|Tipo di tesi||Tesi di laurea magistrale|
|Titolo||Apprendimento autonomo e indotto: analisi delle curve di apprendimento per la produzione di un componente in fibra di carbonio. Il caso Automobili Lamborghini.|
|Titolo in inglese||Autonomous and induced learning: analysis of learning curves for a CFRP component production. Automobili Lamborghini’s case study.|
|Struttura||Dipartimento di Scienze e Metodi dell'Ingegneria|
|Corso di studi||INGEGNERIA GESTIONALE (D.M.270/04)|
|Data inizio appello||2019-04-16|
|Disponibilità||Accessibile via web (tutti i file della tesi sono accessibili)|
Questo studio esamina i processi e le curve di apprendimento a partire dal monitoraggio della produzione di un componente in fibra di carbonio.

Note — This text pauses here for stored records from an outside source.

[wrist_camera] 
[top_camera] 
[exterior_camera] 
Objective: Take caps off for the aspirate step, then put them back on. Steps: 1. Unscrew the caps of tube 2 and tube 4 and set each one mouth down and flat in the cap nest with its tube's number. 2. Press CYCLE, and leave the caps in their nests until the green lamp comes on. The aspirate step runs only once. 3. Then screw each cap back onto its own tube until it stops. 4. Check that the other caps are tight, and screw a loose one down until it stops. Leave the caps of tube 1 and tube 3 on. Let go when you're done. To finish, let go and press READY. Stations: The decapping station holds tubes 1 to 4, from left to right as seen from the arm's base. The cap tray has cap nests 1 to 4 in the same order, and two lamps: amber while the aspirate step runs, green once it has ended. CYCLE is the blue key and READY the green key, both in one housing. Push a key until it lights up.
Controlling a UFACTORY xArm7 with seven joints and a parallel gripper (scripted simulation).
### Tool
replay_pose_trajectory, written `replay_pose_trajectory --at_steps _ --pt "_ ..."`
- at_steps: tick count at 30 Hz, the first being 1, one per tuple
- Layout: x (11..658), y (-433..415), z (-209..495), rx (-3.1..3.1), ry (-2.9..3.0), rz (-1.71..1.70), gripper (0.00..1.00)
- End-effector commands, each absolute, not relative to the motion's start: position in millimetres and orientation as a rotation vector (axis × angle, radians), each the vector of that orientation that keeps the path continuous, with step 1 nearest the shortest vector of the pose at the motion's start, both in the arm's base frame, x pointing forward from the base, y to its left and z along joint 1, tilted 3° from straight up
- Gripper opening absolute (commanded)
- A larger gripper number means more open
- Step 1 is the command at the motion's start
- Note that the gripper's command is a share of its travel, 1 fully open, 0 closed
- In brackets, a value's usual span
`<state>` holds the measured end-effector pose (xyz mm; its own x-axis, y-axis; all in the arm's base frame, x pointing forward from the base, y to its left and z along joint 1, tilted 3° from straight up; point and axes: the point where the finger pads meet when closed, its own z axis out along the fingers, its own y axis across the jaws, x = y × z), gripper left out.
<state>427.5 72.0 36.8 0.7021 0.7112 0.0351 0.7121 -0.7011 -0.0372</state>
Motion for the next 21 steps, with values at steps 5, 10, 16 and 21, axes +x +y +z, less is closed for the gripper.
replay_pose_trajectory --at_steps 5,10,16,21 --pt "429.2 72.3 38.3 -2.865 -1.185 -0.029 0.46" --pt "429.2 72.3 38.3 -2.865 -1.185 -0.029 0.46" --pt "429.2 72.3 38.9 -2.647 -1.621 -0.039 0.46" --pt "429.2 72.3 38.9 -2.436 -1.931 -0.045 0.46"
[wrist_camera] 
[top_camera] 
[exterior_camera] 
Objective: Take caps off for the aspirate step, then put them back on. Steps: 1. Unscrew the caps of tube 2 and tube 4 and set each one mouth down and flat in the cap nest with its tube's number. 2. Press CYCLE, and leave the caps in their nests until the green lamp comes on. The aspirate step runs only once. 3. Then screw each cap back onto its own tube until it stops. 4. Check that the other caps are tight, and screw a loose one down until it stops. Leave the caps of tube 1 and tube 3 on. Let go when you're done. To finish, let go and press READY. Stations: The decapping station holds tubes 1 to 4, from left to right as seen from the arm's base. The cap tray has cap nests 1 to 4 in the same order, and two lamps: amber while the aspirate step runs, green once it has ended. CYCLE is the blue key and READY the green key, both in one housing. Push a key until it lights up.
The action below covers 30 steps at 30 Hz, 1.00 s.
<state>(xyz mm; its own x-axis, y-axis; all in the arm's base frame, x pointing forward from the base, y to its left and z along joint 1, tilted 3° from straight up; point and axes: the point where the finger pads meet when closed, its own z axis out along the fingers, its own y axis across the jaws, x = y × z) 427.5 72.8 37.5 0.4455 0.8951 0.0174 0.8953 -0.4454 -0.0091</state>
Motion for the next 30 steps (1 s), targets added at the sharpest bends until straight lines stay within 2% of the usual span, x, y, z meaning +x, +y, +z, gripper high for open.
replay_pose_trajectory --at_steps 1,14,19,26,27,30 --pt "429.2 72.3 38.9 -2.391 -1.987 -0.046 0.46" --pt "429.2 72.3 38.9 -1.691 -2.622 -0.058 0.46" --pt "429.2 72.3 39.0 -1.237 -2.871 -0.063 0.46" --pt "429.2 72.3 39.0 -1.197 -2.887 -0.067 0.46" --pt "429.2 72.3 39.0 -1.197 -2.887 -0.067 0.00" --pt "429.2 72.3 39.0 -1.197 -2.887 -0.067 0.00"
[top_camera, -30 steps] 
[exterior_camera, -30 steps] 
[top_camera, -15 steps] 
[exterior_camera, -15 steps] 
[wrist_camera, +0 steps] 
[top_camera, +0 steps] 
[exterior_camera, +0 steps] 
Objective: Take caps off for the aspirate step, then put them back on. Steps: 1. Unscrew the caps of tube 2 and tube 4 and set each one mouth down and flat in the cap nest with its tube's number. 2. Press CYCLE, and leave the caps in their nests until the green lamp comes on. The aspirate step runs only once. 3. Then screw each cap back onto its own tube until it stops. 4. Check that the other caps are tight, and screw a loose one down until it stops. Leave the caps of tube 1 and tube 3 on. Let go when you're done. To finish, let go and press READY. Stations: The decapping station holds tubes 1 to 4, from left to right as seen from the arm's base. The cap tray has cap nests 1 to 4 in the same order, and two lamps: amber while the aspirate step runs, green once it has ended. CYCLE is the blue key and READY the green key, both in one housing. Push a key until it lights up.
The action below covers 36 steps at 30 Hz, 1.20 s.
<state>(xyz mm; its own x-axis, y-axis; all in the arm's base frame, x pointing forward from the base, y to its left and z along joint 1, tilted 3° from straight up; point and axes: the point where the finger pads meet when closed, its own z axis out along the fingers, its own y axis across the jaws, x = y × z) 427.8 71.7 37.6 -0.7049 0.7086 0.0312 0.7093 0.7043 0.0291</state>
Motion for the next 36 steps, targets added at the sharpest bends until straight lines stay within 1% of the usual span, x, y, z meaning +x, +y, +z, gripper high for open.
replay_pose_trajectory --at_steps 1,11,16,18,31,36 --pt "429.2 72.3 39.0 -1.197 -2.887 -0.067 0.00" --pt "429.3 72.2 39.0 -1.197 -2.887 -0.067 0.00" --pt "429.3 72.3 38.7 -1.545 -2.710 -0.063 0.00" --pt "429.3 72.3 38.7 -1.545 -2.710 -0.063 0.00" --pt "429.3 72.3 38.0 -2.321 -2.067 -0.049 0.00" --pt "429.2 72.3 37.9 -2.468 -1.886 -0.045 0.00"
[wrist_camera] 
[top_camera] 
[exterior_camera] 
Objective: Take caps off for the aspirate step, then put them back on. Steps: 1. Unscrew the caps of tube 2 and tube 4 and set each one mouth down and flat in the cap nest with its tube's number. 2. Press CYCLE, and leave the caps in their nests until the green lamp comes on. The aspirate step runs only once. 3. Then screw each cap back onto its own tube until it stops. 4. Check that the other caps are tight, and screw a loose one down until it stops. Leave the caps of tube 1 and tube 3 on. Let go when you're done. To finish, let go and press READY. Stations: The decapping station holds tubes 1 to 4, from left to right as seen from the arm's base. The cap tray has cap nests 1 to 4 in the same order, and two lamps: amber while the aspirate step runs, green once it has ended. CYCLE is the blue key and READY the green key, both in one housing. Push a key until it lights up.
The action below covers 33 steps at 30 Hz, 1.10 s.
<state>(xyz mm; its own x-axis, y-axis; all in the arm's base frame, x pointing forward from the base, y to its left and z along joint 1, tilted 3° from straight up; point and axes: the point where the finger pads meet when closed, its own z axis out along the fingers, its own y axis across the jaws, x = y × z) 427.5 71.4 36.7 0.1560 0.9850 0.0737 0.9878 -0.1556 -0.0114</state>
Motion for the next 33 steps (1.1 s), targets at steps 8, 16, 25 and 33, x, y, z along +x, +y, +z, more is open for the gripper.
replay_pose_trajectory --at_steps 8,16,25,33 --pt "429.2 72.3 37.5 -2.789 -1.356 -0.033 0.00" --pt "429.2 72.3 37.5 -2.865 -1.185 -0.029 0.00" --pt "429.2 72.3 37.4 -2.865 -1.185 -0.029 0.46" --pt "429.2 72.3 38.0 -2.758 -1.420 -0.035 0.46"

This study examines learning processes and learning curves based on the production monitoring of a Carbon Fibre Reinforced Polymer component. It focuses on a curve model that describes a real dataset collected from the production of a new component in Automobili Lamborghini S.p.A (Sant’Agata Bolognese, BO), leader in the production of luxury sports car with CFRP components. This research is the result of my five-month internship in the Pre-Series department of the Composites Centre in the aforesaid automotive company. The aim of the thesis is the study of a curve that describes the effect of autonomous and induced learning on the productivity improvement for a composite component. This kind of approach is new in the scientific literature. The close monitoring of the manufacturing process of a new automotive component has been conducted. This component is the carbon-look roof of Lamborghini’s Coupé Aventador SVJ Livery. The production process is manual and it consists of a lamination process and besides of other minor assembly operations. Four workers have been involved for five-weeks: the production time of every single operation has been collected for each of them. The aggregation of these data led to a significant analysis. The most important learning curve models available in the scientific literature have been tested on the real dataset, then new possible models have been created, and finally the learning curve with the best fitting, i.e. the one with the least Mean Squared Error, has been identified. This bivariate model, tested on real data, considers both the production volume and the training hours as independent variables. The results achieved are crucial for decision making processes and production planning of CFRP components in the automotive industry. It is suggested to test this model in different industries and for different processes, hence further investigation is recommended.